Here’s the same problem using opt.dual_annealing:
%time sol = opt.dual_annealing(f, bounds=[[-100,100], [-100,100]])
sol
CPU times: user 132 ms, sys: 5.94 ms, total: 138 ms
Wall time: 138 ms
message: ['Maximum number of iteration reached']
success: True
status: 0
fun: -1.9999999999998104
x: [ 3.142e+00 -1.571e+00]
nit: 1000
nfev: 4037
njev: 12
nhev: 0
This runs much faster, and doesn’t need as much tweaking of the arguments. However, we had to specify bounds in which we would look for the solution.
Finding Roots#
A root of a function \(f: \mathbb{R}^m \to \mathbb{R}^n\) is a point \(x\) so that \(f(x) = 0\). The go-to function for this is opt.root
def f(x):
return x + 2*np.cos(x)
sol = opt.root(f, np.random.rand())
print(sol.x, sol.fun) # root and value
[-1.02986653] [0.]
for scalar functions, you can also use root_scalar
sol = opt.root_scalar(f, x0=-1, x1=1)
sol.root
-1.0298665293222544
You can also find roots of multi-valued functions. E.g. if we want to solve the nonlinear system \begin{equation} x_0 \cos(x_1) = 4\ x_0 x_1 - x_1 = 5 \end{equation}
we can seek to find a root \begin{equation} x_0 \cos(x_1) - 4 = 0\ x_0 x_1 - x_1 - 5 = 0 \end{equation}
def f(x):
return [x[0] * np.cos(x[1]) - 4, x[1]*x[0] - x[1] - 5]
%time sol = opt.root(f, np.ones(2))
sol
CPU times: user 139 µs, sys: 0 ns, total: 139 µs
Wall time: 134 µs
message: The solution converged.
success: True
status: 1
fun: [ 3.732e-12 1.617e-11]
x: [ 6.504e+00 9.084e-01]
nfev: 17
fjac: [[-5.625e-01 -8.268e-01]
[ 8.268e-01 -5.625e-01]]
r: [-1.091e+00 -1.762e+00 -7.374e+00]
qtf: [ 6.257e-08 2.401e-08]
print(sol.x, sol.fun) # root and value
[6.50409711 0.90841421] [3.73212572e-12 1.61710645e-11]
You can also specify the Jacobian for faster convergence (in this case, the Jacobian is \(2 \times 2\))

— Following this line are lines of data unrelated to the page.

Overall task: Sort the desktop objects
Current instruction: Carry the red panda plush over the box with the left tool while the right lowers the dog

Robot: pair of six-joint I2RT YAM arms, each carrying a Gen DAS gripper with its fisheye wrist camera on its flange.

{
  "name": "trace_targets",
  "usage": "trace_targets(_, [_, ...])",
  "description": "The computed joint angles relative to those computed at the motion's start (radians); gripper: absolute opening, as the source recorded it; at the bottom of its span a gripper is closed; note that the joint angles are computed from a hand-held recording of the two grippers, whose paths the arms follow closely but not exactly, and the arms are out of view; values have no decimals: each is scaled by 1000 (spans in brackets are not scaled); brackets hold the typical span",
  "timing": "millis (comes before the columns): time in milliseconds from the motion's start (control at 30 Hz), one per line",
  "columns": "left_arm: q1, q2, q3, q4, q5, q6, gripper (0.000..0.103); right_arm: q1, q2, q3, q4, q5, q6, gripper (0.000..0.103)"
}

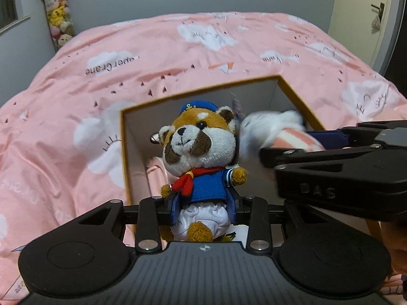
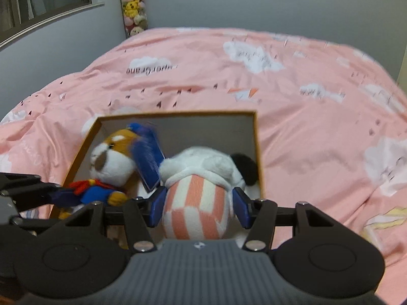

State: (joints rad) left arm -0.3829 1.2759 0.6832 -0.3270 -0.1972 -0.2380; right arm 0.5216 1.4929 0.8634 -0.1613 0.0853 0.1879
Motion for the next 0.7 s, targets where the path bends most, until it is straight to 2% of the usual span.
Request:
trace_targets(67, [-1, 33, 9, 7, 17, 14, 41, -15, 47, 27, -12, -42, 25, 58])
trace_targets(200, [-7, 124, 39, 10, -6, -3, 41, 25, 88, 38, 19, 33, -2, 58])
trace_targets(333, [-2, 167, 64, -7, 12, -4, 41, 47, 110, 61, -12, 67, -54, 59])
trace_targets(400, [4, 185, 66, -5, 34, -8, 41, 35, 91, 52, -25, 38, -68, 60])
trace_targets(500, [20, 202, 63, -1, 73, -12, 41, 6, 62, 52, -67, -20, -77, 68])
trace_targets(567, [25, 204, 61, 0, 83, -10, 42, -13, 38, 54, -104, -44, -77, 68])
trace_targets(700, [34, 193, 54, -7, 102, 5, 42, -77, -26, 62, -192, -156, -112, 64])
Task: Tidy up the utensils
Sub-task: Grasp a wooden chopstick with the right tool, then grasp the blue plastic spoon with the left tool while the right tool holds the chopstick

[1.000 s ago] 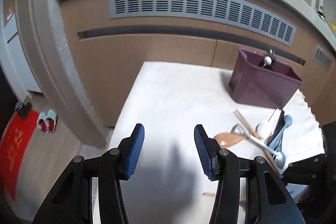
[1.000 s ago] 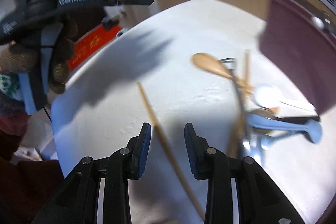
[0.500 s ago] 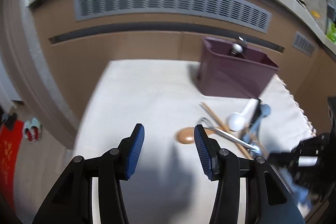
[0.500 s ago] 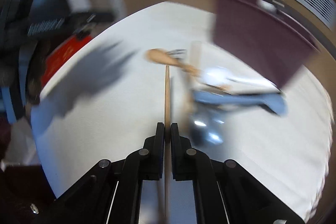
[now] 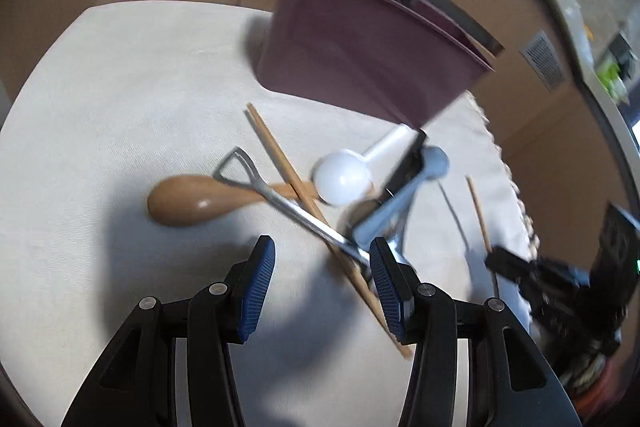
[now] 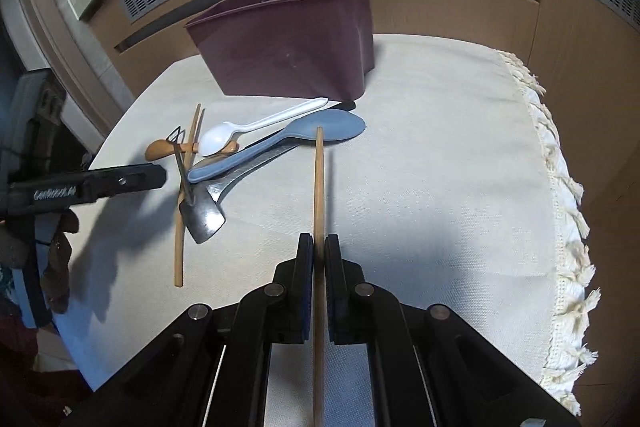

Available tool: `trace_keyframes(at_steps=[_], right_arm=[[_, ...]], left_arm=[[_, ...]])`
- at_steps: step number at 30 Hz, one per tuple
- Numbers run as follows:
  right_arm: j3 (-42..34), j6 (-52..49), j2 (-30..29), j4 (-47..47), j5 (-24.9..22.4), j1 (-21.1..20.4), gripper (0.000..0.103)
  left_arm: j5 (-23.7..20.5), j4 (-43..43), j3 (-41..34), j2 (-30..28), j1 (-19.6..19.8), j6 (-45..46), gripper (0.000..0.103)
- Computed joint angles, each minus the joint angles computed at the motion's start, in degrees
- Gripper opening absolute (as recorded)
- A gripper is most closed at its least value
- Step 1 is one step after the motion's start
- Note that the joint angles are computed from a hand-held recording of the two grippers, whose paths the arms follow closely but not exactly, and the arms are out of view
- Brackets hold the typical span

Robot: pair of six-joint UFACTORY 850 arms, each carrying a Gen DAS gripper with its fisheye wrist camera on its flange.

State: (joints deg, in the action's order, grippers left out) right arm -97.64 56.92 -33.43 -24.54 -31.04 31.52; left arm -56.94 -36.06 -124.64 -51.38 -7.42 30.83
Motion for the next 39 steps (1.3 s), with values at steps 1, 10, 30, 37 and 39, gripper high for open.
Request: trace_keyframes(at_steps=[1, 10, 30, 37, 39], right_arm=[[-0.3, 1.0, -0.6, -1.0, 0.3, 0.2, 0.005], [1.3, 5.4, 0.3, -4.9, 0.4, 0.4, 0.005], [7.9, 19.4, 4.3, -10.5, -0.6, 1.0, 0.005], [8.0, 19.3, 4.3, -9.8, 0.0, 0.9, 0.005], [8.3, 19.5, 4.6, -10.3, 0.4, 0.9, 0.005]], left_arm=[[0.5, 0.5, -0.4, -0.2, -0.1, -0.7, 0.05], [-0.6, 8.4, -8.4, -4.6, -2.1, -7.2, 0.05], [2.3, 13.6, -6.3, -3.3, -7.1, 9.2, 0.047], [2.7, 10.5, 4.0, 2.9, -4.6, 14.1, 0.047], [2.7, 8.4, 5.5, 4.0, -3.9, 16.4, 0.047]])
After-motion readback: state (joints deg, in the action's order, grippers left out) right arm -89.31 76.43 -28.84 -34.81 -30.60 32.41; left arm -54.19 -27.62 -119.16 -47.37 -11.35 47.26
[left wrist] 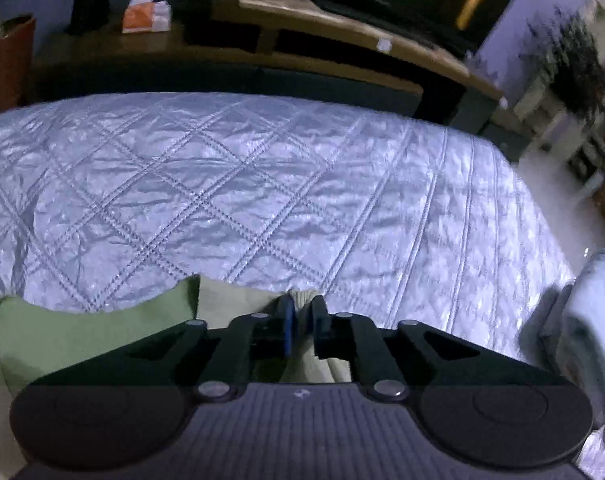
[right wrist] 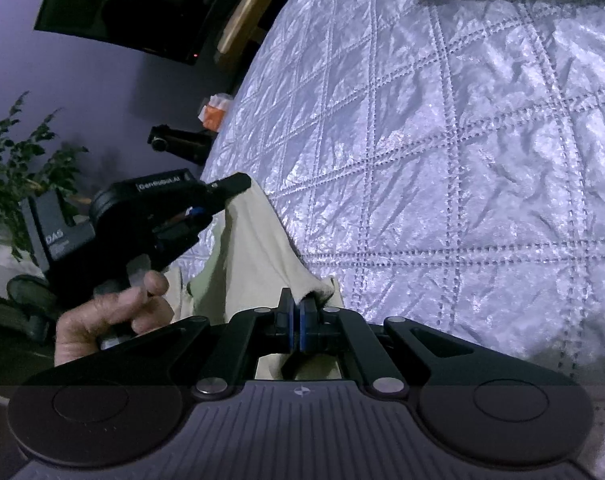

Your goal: Fold clothes

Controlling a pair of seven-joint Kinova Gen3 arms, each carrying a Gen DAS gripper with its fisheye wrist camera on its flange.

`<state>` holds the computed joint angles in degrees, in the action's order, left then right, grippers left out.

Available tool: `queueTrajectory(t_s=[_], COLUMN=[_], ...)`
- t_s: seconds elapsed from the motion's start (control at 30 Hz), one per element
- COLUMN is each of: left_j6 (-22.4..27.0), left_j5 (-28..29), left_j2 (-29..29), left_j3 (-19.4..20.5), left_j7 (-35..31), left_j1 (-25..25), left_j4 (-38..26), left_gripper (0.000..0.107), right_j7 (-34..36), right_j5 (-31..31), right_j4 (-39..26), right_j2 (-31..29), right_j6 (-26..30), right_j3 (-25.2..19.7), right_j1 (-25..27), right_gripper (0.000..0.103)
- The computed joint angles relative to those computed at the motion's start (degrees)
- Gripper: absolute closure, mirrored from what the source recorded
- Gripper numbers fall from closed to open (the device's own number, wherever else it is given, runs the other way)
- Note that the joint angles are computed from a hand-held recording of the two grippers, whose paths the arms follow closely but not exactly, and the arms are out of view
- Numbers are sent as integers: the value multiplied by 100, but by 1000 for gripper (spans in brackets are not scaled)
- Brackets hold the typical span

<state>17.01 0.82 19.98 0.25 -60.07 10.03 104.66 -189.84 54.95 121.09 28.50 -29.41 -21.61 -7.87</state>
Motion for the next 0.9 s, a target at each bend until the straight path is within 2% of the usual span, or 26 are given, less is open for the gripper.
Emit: queueTrajectory(t_s=[0.03,0.1,0.17,0.23,0.3,0.37,0.43,0.5,0.57,0.63,0.67,0.7,0.73,0.77,0.83,0.87,0.9], left_j6=[-180,-283,-15,117,87,-9,-105,171,615,840,958,1079,1212,1274,1330,1384,1463], left_j5=[153,199,-128,-579,-808,-999,-886,-913,-1217,-1637,-1842,-2011,-2099,-2155,-2183,-2058,-1915], left_j2=[-46,-104,-164,-337,-655,-1100,-1629,-2159,-2690,-3221,-3486,-3751,-4016,-4276,-4685,-4780,-4856], left_j3=[-117,-606,-1124,-1321,-1133,-688,-403,-456,-772,-906,-814,-626,-362,-110,106,55,-103], left_j7=[198,664,1113,1496,1650,1756,1586,1626,1939,2106,2159,2193,2145,2076,2025,1934,1803], left_j1=[22,311,743,929,726,212,-217,-264,60,146,104,-38,-280,-546,-801,-824,-759], left_j4=[111,192,138,231,502,919,1367,1658,1844,2125,2264,2398,2517,2675,2973,3066,3133], left_gripper=[90,89,89,88,84,80,80,77,71,69,67,65,58,50,45,45,46], right_j7=[12,29,48,66,54,26,-62,-214,-391,-546,-627,-721,-766,-768,-772,-645,-487], right_j5=[24,60,88,115,177,280,432,496,510,507,552,681,780,847,1031,1075,1125], right_j4=[-4,0,9,-3,-48,-93,-107,-64,20,168,231,272,307,338,391,429,463], right_j2=[-18,-33,-37,-42,-68,-87,-88,-40,37,140,160,113,31,-127,-617,-831,-1019], right_j6=[38,61,57,79,174,257,247,60,-249,-700,-877,-961,-952,-849,-421,-192,14], right_j3=[5,6,11,21,12,-13,-45,-50,-15,46,78,102,90,145,373,393,354], right_j1=[-14,-13,-5,-12,-35,-37,17,103,188,276,304,314,314,208,-251,-474,-635], right_gripper=[103,103,103,103,103,102,101,96,91,75,71,60,51,47,46,45,41])
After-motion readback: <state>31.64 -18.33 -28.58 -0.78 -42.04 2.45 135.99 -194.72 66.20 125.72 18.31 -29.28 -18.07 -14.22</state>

# returns the function and Jacobian as tuple
def f2(x):
f = [x[0] * np.cos(x[1]) - 4,
x[1]*x[0] - x[1] - 5]
df = np.array([[np.cos(x[1]), -x[0] * np.sin(x[1])],
[x[1], x[0] - 1]])
return f, df
%time sol = opt.root(f2, np.ones(2), jac=True, method='lm')
sol
CPU times: user 898 µs, sys: 78 µs, total: 976 µs
Wall time: 2.4 ms
message: The relative error between two consecutive iterates is at most 0.000000
success: True
status: 2
fun: [ 0.000e+00 0.000e+00]
x: [ 6.504e+00 9.084e-01]
cov_x: [[ 8.747e-01 -2.853e-02]
[-2.853e-02 1.860e-02]]
nfev: 8
njev: 7
fjac: [[ 7.523e+00 -7.316e-01]
[ 2.454e-01 -1.069e+00]]
ipvt: [2 1]
qtf: [ 9.538e-13 1.207e-13]
print(sol.x, sol.fun) # root and value
[6.50409711 0.90841421] [0. 0.]
We see that the computed root in this case satisfies the equations more precisely.
Exercise#
Compute a root of the above example using opt.minimize instead of opt.root. One way to do this is to minimize \(\|f(x)\|\). Do the results differ if you use a 1-norm vs a 2-norm?
Above examples: find roots of multi-valued functions. E.g. if we want to solve the nonlinear system
\begin{equation}
x_0 \cos(x_1) = 4
\end{equation}
\begin{equation}
x_0 x_1 - x_1 = 5
\end{equation}
## 2-norm:
def f(x):
return la.norm([x[0] * np.cos(x[1]) - 4, x[1]*x[0] - x[1] - 5], ord = 2)
sol1 = opt.minimize(f, np.ones(2))
print(sol1.x)
## 1-norm:
def g(x):
return la.norm([x[0] * np.cos(x[1]) - 4, x[1]*x[0] - x[1] - 5], ord =1)
sol2 = opt.minimize(g, np.ones(2))
print(sol2.x)
[6.50409711 0.9084142 ]
[6.38657705 0.89398092]
As we can see from the result, 1-norm result and 2-norm result are slightly different. But they are both very close to the result computated by opt.root.